The City of Charlottesville has purchased 142 acres of land adjoining the Ragged Mountain Reservoir, which will be used for trails, environmental education programs, and forest protection, the city announced last week. The city paid $600,000 for the property, most of which was covered by a federal Community Forest Grant, and landowner Louisa Heyward donated the remaining value of the property (roughly $500,000).

Going bagless

For “both budgetary and environmental reasons,” the City of Charlottesville is swapping bagged leaf collection service for vacuum trucks. Starting October 28th, residents can rake their loose leaves to the curb for collection three times a season.
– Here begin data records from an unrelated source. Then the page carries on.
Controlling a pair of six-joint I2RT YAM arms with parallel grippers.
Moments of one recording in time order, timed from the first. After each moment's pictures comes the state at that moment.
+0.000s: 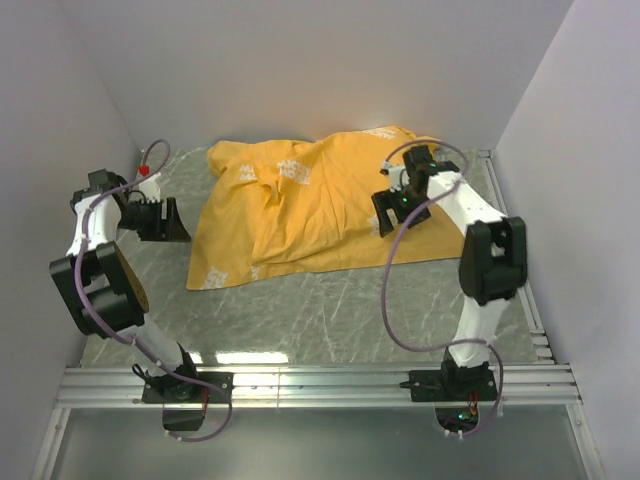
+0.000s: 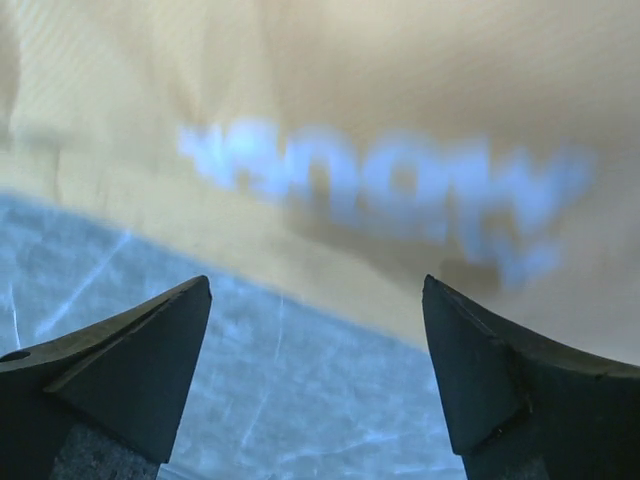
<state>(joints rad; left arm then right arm) 0.42 1.72 1.37 -0.97 0.68 0.46 0.19 1.95 1.60 -0.89 -0.24 -0.19</state>
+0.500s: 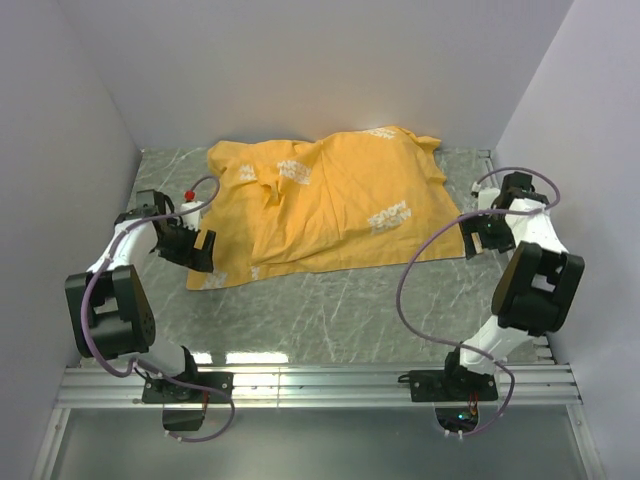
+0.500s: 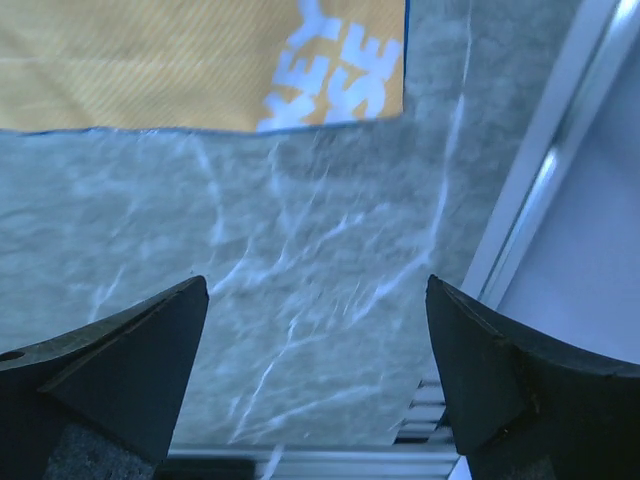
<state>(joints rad) 0.20 1.52 1.02 -0.76 0.40 0.53 -0.33 1.65 1.25 -0.86 -0.07 -0.49</state>
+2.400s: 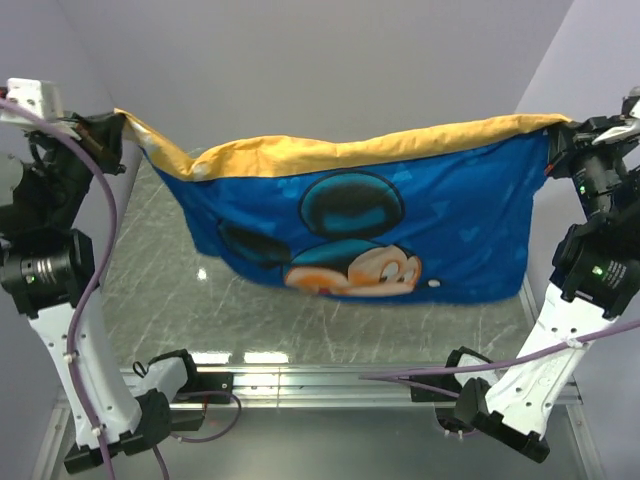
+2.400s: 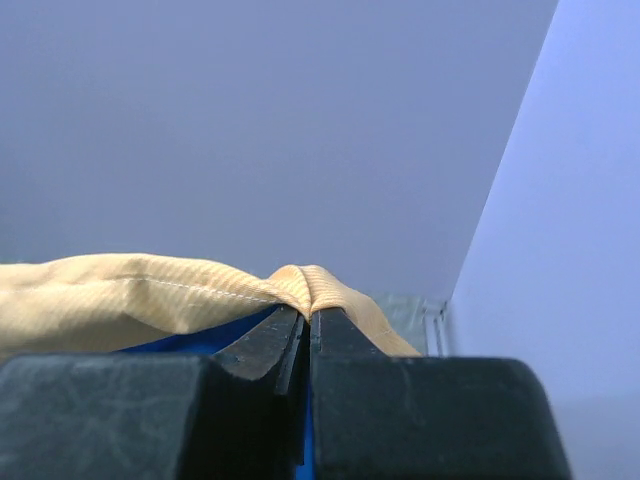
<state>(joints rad) 0.30 1.04 1.75 -0.49 0.47 -0.17 -0.53 1.04 1.73 -0.49 -0.60 0.08</state>
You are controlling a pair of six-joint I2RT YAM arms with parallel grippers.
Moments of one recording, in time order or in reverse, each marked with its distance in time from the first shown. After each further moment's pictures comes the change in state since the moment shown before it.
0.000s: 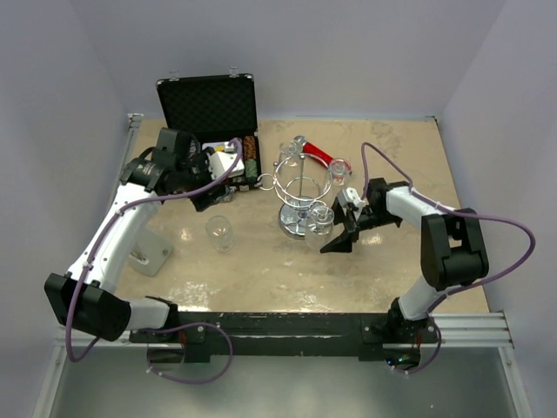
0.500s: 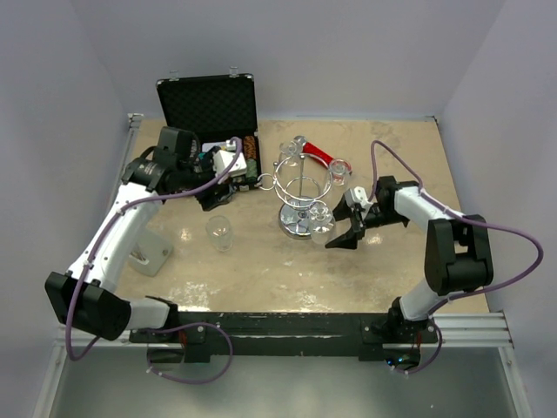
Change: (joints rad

Those who insist on bagging leaves can bring them to 1505 Avon Street Extended on Saturdays from 8am-1pm.

Pay raise

UVA announced on October 24 that its major contractors will be paying their full-time workers at least $15 an hour, fulfilling a promise UVA President Jim Ryan made when he raised pay for all full-time UVA employees. The new policy will lift the wages of more than 800 workers, including food service and janitorial staff, and will go into effect January 1.

Showing the receipts 

Days after city residents at the October 21st City Council meeting expressed the need for policy transparency, Mayor Nikuyah Walker has announced that the Charlottesville Police Department will post all policies and general orders to the city’s website, starting in January. At the meeting, speakers said the Police Civilian Review Board should be able to review all CPD policies. Council will vote on a proposed ordinance and bylaws for the CRB on November 4th.